Research partner: Auburn University

Principal investigator: Dr Kelly Krawczyk (Auburn University) 

Co-principal investigators: Dr Hayford Nsiah and Brian Ezeonu (Auburn University)

Summary

The banking and finance industries play a major role in fostering development through their provision of access to credit. The access conditions to bank loans therefore play a decisive role in the revitalization and development of small‐ and medium‐size enterprises (SMSEs) in developing countries in West Africa such as Nigeria and Ghana. By collecting deposits and providing credit to individuals, families, and businesses, the banking system is often regarded as the lifeblood of many economies and is very instrumental to growth. Yet, lending corruption is a key agency problem for banks. Banks in countries with more lending corruption have poor loan quality, worse earnings performance, and are more susceptible to trouble during a financial crisis. This issue is considered crucial in Nigeria and Ghana, where economic diversification is critical to reducing vulnerability to external shocks driven by the economy’s over‐dependence on natural resources. 

Most studies on corruption have focused on the public sector, given it plays a significant role in providing an enabling environment for businesses, but recently private sector corruption is becoming a major research area. While governments are responsible for creating a good business environment, private sector corruption has the potential to stifle the outcomes of government interventions.

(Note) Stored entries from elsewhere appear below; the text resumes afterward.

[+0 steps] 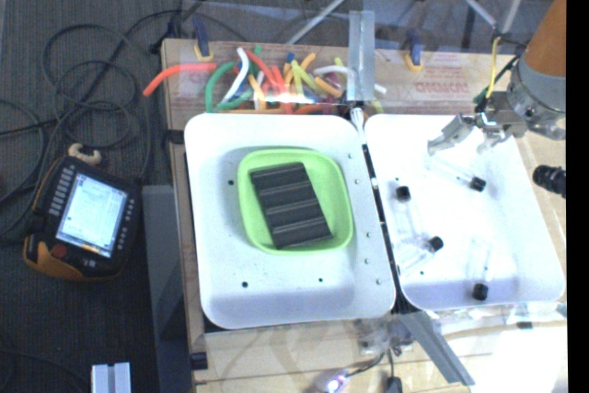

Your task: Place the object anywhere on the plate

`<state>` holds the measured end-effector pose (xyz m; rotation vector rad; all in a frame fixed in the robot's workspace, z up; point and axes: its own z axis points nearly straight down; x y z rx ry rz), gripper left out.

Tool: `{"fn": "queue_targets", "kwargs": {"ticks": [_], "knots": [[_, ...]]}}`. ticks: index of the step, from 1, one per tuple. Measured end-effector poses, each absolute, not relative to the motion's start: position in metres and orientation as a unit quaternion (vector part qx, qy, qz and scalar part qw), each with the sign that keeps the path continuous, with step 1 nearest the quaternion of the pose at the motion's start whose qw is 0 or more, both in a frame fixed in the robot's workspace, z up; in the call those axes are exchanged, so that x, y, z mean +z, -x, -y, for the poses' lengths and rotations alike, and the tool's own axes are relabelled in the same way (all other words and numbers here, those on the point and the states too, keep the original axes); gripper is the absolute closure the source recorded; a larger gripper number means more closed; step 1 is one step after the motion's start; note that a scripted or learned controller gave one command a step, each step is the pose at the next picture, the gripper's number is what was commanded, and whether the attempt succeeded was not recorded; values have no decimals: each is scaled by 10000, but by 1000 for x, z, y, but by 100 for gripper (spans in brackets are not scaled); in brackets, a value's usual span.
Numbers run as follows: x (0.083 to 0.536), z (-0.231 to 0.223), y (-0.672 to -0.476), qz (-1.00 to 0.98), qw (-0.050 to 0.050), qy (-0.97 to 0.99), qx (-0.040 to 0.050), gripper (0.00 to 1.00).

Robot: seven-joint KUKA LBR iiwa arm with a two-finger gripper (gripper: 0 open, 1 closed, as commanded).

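Dark ridged block [291, 206] on green plate [340, 198], left bin [216, 271]

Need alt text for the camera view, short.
A dark ribbed block lies on a green plate in the left white bin, while the arm's gripper hovers over the far end of the right bin. That bin holds several clear tubes with black caps. Colourful cables lie behind the bins.

The bench [230, 354] bears two white bins side by side, the left bin [212, 225] touching the right bin [534, 285] along a middle seam. Behind them lies a tangle of coloured tubes [267, 80], perhaps cables.
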<state>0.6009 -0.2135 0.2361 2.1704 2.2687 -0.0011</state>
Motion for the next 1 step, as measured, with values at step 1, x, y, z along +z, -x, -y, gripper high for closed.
{"fn": "queue_targets", "kwargs": {"ticks": [1], "knots": [[301,223,-564,-7085,15,-7057,-7,0]]}}
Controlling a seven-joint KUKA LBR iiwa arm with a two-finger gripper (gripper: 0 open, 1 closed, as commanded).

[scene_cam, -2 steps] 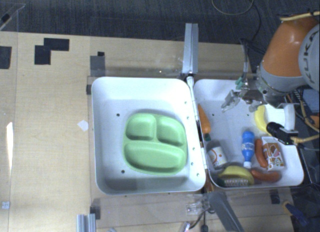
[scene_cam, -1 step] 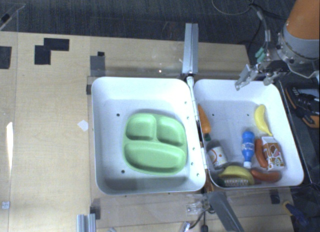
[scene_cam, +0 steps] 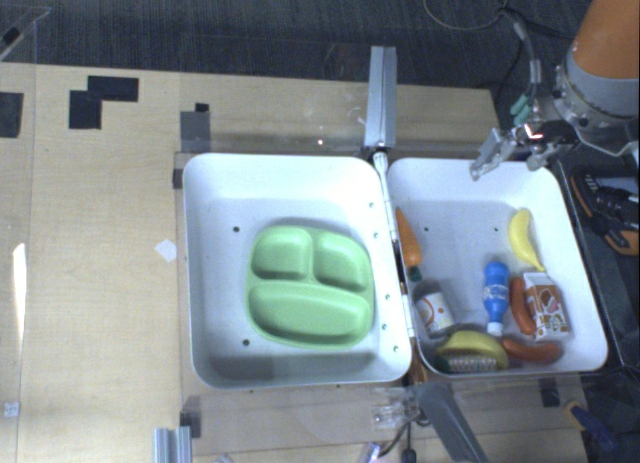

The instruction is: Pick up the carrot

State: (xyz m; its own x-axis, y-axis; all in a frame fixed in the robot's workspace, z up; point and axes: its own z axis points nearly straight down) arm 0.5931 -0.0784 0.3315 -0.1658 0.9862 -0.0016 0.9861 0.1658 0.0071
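Left white bin (scene_cam: pixel 200 281): one green three-compartment plastic tray (scene_cam: pixel 310 286), lying flat at centre. Right white bin (scene_cam: pixel 450 186): yellow banana (scene_cam: pixel 522 238); blue-capped small bottle (scene_cam: pixel 495 296); red-and-white carton (scene_cam: pixel 545 311); brown sausage (scene_cam: pixel 530 351); small dark-topped jar (scene_cam: pixel 433 311); yellow-green oblong fruit (scene_cam: pixel 470 344). Two-finger metal gripper (scene_cam: pixel 505 151): upper right of frame, above the right bin's far rim, fingers appearing spread with nothing between them. Slim orange carrot (scene_cam: pixel 407 241): against the right bin's left wall, lengthwise, lower left of the gripper and well apart, jar just below its near end.
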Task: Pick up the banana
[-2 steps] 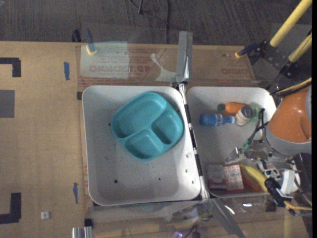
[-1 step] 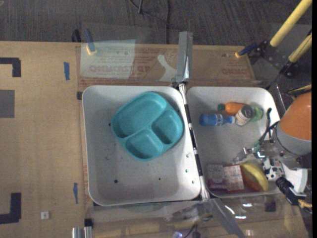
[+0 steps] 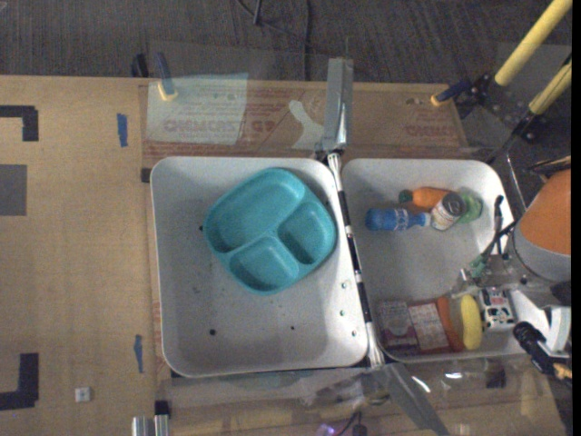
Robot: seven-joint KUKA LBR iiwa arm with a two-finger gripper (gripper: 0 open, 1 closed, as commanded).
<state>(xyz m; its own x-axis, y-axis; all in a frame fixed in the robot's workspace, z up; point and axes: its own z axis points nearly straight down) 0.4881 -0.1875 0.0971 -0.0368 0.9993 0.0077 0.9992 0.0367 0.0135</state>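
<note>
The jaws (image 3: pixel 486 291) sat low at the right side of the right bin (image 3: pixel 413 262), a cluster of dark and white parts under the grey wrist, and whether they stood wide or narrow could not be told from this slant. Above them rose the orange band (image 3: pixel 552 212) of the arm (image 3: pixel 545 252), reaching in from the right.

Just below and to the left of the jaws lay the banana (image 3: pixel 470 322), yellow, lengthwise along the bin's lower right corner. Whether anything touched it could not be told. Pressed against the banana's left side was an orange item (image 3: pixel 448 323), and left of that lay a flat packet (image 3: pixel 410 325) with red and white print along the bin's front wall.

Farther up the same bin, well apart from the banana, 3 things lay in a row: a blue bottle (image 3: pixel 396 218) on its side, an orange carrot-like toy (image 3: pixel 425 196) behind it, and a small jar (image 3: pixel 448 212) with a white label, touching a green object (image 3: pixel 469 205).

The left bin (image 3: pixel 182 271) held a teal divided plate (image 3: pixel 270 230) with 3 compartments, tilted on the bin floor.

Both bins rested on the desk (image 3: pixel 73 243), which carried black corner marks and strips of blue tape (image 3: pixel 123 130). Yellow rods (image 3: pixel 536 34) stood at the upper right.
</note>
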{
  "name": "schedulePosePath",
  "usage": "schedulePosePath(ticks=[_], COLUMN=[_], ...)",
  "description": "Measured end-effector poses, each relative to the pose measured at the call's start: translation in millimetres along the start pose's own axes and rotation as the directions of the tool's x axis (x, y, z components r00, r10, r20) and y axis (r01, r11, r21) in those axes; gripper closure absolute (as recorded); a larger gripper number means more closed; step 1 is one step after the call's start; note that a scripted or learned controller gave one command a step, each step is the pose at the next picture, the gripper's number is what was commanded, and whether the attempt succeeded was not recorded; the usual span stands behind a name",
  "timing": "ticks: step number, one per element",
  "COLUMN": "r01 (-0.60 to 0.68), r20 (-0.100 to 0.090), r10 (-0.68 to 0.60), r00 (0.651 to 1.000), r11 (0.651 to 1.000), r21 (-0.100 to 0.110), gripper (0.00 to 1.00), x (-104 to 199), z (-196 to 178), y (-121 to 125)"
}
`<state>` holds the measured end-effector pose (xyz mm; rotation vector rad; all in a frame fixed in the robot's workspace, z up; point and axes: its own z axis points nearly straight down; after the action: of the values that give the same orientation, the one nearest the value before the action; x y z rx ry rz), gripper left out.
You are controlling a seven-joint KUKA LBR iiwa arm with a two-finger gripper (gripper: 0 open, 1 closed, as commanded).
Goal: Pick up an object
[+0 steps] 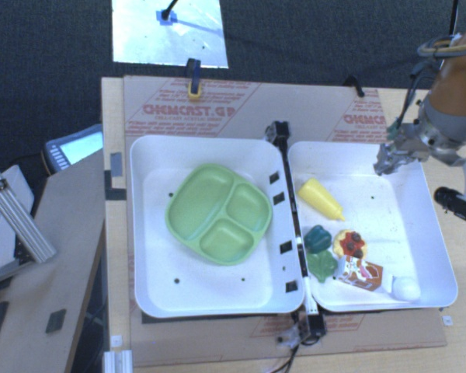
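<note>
Over the right bin's (pixel 439 231) far corner we saw the hand (pixel 388 162); its opening perhaps slight, we could not tell. Nearby lay a yellow cone (pixel 320 198).

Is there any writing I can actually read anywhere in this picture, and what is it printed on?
"CHEMCAST GP": red print on the sheet under the bins, above the left bin.
The same red print above the right bin: too partial and faint to read.
Carton in the right bin: print too small to read.
</note>
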<state>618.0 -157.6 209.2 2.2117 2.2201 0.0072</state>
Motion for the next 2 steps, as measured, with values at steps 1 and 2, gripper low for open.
schedulePosePath(ticks=[1,2], r01=[0.000,0.006], r20=[-0.002,-0.004], r10=[0.000,-0.006], r00=[1.000,1.000], r11=[1.000,1.000], r21=[0.006,0.005], gripper=[1.00,1.00], x=[-0.1,54.0], z=[-2.9,-14.3], y=[1.0,3.5])
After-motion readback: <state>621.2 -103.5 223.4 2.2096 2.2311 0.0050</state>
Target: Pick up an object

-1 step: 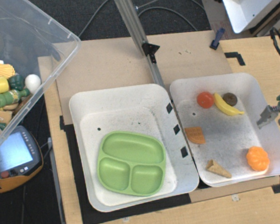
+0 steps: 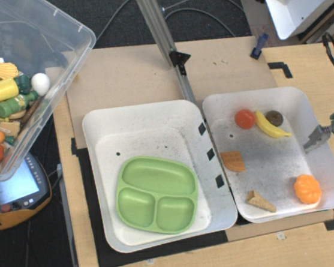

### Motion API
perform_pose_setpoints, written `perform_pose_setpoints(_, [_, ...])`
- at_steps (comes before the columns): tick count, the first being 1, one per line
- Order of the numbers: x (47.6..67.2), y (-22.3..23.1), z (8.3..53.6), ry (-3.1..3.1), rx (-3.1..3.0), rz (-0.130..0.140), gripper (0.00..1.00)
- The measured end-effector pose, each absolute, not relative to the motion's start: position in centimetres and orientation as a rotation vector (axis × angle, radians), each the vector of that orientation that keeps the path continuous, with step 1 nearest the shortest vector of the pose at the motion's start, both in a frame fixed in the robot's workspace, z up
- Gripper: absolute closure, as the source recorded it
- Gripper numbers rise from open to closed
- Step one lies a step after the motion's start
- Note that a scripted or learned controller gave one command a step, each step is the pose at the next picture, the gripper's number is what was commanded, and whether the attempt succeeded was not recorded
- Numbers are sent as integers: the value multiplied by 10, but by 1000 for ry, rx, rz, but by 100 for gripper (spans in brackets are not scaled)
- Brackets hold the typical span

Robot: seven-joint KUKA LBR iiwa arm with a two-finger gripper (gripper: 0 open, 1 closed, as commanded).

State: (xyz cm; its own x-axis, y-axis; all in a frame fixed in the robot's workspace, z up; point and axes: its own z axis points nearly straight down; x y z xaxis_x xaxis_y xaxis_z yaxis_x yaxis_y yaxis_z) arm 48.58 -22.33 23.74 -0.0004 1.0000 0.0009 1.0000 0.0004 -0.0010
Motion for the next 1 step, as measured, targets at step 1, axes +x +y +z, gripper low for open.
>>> perform_pose_setpoints(1, [481, -213, 186, -2216, -2217, 2, 0])
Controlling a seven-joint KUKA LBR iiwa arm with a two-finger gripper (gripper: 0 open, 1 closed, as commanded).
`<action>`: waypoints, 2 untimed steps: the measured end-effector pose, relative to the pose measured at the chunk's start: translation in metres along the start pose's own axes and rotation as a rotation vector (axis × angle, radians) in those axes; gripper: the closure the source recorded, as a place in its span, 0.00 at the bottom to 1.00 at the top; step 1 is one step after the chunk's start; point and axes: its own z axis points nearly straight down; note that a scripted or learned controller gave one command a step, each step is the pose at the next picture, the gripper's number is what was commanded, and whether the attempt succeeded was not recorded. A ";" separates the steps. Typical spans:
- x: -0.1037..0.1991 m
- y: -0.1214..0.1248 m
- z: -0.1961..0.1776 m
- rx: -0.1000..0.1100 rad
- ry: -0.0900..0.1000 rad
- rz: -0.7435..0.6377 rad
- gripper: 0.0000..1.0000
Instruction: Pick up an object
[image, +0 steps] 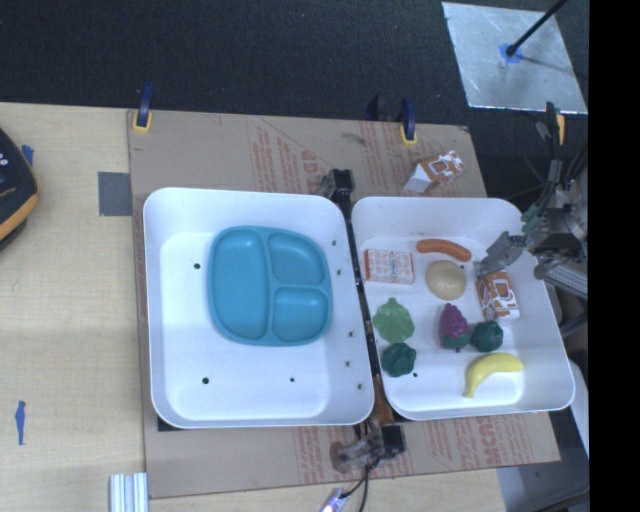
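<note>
The right bin (540, 395) holds several toy foods: an orange sausage (443, 248), a pink-white packet (388, 265), a beige round piece (446, 279), an orange-white packet (497, 296), a light green lettuce (393, 320), purple grapes (453, 325), two dark green pieces (398, 358) (487, 336) and a yellow banana (492, 372). My gripper (497, 257) reaches in from the right edge. It hangs over the bin's right side, just above the orange-white packet and right of the beige piece. Nothing shows held in it.
The left bin (180, 380) carries a blue divided plate (270, 284). A small orange-white carton (435, 171) lies on the cardboard behind the right bin. A yellow-black device (12, 185) sits at the far left edge of the bench.
</note>
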 end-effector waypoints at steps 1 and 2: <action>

Using Nigeria and Ghana as case studies, this empirical study seeks to examine how lending corruption affects loan contracts of women entrepreneurs and its implications for achieving inclusive growth in West Africa.

Why the banking sector?

The banking sector plays an important role in the Nigerian and Ghanaian economy through its provision of financial services that stimulate savings and investment for economic growth. The sector’s provision of access to credit also bolsters entrepreneurship and helps small businesses expand. Nigeria and Ghana are entrepreneurial economies with an estimated 37 million micro, small and medium‐sized companies, whose contribution to economic growth and job creation is significant, however, less than a third of the SMSEs in these countries have successfully obtained a loan from a financial institution (World Bank 2017). Therefore, lending corruption, if not effectively tackled, impacts business growth and entrepreneurship negatively while also disenfranchising marginalised groups, such as women, from the credit market.

The research project

The study will explore early‐life‐cycle gender‐related lending corruption in bank loan contracting which may have long‐lasting effects on entrepreneurial development and growth. The research will adopt a mixed methodology utilising three instruments in its approach: 1) a survey questionnaire designed to capture women entrepreneurs’ experiences with lending corruption, 2) In‐ depth interviews will be conducted with bank executives on their lending practices and 3) a contextualised qualitative interview for key informants.

This research project is one of nine projects from our grants scheme that aim to tackle corruption in the private sector.